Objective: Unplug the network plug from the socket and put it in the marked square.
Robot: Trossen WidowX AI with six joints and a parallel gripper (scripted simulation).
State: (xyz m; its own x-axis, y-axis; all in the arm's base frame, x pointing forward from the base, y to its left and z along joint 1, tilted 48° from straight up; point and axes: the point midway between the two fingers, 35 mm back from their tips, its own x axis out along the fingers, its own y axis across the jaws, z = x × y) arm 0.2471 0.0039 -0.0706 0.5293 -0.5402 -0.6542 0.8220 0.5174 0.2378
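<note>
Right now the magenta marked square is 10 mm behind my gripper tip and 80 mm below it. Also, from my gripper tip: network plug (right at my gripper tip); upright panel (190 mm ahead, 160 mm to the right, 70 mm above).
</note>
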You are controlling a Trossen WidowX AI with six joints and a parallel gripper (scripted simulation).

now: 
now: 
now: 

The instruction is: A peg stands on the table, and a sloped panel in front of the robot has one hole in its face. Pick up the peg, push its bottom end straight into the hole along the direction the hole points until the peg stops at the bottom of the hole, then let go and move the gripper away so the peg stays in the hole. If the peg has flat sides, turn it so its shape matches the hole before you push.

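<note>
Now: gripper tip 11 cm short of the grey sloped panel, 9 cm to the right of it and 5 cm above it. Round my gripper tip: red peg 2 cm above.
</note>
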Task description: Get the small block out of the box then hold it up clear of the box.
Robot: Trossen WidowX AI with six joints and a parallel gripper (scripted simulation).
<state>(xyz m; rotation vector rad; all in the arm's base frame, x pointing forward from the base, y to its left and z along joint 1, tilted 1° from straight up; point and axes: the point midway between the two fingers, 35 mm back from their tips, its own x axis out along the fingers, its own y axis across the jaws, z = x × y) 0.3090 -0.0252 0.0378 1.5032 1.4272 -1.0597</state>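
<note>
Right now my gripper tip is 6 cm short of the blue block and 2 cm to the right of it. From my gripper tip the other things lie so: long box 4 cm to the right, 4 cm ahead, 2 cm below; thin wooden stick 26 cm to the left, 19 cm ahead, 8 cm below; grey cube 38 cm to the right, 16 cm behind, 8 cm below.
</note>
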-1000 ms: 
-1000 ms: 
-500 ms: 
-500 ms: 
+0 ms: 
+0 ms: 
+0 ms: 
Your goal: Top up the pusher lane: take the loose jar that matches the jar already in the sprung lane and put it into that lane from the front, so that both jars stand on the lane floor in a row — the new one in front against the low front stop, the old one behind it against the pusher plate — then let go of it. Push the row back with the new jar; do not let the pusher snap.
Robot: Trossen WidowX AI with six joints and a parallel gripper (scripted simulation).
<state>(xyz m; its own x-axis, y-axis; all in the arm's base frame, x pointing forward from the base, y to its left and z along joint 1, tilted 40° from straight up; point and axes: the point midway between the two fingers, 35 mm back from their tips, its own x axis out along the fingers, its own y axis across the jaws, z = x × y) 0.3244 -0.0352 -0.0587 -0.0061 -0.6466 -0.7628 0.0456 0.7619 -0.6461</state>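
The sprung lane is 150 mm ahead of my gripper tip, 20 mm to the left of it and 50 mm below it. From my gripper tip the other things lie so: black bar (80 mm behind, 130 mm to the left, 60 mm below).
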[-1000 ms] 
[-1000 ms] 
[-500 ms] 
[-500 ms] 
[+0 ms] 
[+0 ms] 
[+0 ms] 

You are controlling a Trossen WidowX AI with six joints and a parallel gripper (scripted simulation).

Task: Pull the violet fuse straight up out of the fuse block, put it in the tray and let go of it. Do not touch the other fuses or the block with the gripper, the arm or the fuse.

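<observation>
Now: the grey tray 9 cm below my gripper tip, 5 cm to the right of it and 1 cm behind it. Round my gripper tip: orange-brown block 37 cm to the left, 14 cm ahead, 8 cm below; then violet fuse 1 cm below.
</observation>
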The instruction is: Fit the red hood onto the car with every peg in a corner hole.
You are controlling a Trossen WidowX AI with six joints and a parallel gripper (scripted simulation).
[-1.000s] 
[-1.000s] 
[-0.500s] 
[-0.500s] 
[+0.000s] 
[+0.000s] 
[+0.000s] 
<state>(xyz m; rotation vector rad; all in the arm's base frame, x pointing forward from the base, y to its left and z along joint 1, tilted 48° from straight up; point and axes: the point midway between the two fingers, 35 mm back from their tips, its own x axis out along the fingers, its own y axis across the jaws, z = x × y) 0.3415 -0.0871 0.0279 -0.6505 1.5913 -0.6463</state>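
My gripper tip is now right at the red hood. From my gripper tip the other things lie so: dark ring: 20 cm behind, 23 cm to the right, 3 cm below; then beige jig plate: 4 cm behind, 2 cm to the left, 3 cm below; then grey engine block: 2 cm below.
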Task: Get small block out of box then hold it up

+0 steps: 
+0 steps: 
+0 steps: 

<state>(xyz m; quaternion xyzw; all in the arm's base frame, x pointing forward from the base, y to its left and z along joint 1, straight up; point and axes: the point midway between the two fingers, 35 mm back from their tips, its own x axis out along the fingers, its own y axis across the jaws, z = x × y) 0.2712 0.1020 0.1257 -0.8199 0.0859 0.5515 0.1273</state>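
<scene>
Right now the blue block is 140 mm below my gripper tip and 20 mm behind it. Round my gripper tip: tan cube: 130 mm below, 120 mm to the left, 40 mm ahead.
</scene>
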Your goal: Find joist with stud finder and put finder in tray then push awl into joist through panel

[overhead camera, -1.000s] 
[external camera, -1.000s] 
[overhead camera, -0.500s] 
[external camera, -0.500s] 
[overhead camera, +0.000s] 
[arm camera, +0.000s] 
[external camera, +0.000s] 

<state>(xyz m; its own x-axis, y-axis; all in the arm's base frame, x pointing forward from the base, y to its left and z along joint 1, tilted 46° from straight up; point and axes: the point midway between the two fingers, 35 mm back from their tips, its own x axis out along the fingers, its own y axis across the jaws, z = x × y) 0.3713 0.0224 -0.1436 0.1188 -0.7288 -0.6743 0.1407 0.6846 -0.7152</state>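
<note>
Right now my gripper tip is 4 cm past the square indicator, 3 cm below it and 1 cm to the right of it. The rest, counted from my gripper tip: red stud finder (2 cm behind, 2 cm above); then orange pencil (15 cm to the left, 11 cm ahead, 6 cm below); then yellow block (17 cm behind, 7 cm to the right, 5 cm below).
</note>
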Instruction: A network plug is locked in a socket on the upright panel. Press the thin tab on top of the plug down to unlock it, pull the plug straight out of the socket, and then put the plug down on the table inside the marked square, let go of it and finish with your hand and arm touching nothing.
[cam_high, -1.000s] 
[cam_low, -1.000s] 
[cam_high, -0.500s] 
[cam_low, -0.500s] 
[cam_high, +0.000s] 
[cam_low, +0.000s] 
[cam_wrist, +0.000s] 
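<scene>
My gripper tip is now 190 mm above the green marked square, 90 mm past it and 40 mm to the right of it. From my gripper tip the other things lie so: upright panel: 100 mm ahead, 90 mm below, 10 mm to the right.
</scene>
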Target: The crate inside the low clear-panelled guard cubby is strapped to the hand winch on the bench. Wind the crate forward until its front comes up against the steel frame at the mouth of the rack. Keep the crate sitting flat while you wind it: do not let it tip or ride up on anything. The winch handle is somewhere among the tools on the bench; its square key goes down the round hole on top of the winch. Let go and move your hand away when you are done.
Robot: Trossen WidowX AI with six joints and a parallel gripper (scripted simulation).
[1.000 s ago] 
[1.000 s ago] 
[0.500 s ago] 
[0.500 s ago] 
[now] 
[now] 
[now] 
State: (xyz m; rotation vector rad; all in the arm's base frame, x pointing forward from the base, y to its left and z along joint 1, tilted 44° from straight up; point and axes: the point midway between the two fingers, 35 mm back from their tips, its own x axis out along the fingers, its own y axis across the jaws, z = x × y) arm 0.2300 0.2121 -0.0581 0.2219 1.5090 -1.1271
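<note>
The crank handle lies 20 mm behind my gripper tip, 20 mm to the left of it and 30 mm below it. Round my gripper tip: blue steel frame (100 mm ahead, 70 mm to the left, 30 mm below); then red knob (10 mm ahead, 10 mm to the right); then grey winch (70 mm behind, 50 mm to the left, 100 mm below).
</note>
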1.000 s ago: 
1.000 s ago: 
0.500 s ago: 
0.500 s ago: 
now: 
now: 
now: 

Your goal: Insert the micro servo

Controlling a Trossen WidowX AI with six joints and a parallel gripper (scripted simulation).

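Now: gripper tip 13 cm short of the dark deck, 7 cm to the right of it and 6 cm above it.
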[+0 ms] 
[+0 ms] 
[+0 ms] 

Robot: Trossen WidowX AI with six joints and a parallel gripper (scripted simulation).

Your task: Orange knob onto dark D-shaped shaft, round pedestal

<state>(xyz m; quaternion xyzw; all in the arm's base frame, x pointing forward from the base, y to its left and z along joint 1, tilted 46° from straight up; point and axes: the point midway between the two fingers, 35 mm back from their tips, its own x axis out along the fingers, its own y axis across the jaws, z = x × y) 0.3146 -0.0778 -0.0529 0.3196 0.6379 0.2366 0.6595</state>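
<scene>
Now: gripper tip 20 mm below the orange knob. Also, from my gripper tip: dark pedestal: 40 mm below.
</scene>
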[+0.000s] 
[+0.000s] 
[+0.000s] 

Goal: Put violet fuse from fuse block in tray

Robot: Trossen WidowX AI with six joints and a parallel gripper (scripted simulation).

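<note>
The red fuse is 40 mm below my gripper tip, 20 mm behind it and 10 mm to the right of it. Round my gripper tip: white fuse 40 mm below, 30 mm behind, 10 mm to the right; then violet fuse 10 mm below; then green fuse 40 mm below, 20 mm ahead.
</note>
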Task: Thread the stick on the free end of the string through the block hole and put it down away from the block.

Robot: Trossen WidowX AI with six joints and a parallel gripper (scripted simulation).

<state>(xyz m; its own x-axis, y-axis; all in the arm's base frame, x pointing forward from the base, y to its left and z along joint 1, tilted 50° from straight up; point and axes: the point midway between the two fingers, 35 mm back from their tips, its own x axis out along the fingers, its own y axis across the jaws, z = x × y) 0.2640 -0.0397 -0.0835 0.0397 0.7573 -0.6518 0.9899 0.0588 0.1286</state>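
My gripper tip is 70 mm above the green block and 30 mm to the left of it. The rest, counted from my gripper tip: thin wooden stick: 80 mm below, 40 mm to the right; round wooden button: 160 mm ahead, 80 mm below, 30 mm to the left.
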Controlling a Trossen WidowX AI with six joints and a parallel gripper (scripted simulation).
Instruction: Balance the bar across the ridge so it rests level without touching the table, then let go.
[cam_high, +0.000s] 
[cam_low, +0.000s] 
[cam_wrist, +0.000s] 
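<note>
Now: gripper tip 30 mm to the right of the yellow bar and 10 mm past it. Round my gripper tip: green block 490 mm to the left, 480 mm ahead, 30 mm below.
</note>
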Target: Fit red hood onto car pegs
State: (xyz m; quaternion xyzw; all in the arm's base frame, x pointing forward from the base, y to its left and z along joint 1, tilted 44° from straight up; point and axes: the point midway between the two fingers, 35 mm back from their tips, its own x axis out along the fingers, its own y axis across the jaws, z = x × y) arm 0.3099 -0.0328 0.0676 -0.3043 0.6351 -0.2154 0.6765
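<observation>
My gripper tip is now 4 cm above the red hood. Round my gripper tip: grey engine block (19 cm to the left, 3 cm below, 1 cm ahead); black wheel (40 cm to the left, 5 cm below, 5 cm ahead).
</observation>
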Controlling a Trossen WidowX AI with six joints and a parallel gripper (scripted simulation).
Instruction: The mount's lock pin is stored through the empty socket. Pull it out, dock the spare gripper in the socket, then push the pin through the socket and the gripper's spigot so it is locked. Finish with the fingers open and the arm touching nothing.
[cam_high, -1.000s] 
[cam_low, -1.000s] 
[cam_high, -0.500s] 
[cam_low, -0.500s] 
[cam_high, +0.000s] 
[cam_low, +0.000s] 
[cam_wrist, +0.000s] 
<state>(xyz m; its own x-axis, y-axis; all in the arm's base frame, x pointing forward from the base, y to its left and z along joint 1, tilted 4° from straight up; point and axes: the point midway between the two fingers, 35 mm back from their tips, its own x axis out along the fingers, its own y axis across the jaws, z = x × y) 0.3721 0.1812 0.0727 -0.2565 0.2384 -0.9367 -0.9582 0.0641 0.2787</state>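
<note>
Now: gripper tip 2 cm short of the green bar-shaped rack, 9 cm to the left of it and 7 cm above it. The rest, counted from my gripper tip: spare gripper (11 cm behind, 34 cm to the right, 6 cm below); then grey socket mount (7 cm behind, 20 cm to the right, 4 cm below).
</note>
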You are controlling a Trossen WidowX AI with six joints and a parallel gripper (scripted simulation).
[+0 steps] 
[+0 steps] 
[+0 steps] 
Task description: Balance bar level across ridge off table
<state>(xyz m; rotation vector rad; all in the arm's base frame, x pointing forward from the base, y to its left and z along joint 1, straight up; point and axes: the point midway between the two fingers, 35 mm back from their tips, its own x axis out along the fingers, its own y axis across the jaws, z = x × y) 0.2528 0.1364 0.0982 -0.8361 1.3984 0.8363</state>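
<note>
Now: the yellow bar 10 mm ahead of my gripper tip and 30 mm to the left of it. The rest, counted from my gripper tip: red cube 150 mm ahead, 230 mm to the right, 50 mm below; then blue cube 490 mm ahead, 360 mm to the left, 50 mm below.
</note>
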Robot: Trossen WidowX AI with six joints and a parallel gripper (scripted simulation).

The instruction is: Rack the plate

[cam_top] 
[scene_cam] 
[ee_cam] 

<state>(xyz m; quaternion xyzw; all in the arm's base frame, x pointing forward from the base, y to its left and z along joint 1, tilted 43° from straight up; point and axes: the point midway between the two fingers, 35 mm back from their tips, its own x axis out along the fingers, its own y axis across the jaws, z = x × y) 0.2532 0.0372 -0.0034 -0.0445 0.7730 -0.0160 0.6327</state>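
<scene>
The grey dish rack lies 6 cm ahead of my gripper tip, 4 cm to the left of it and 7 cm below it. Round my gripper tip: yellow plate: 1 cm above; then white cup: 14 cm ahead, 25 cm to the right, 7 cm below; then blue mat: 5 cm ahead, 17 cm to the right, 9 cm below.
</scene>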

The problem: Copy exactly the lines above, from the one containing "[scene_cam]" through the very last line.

Response below:
[scene_cam] 
[ee_cam] 

<state>(xyz m; quaternion xyzw; all in the arm's base frame, x pointing forward from the base, y to its left and z along joint 1, tilted 43° from straight up; point and axes: the point midway between the two fingers, 35 mm back from their tips, its own x axis out along the fingers, its own y axis across the jaws, z = x × y) 0.2532 0.0372 -0.0034 -0.0445 0.7730 -0.0160 0.6327</state>
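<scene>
The grey dish rack lies 6 cm ahead of my gripper tip, 4 cm to the left of it and 7 cm below it. Round my gripper tip: yellow plate: 1 cm above; then white cup: 14 cm ahead, 25 cm to the right, 7 cm below; then blue mat: 5 cm ahead, 17 cm to the right, 9 cm below.
</scene>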

Output for the exercise is complete.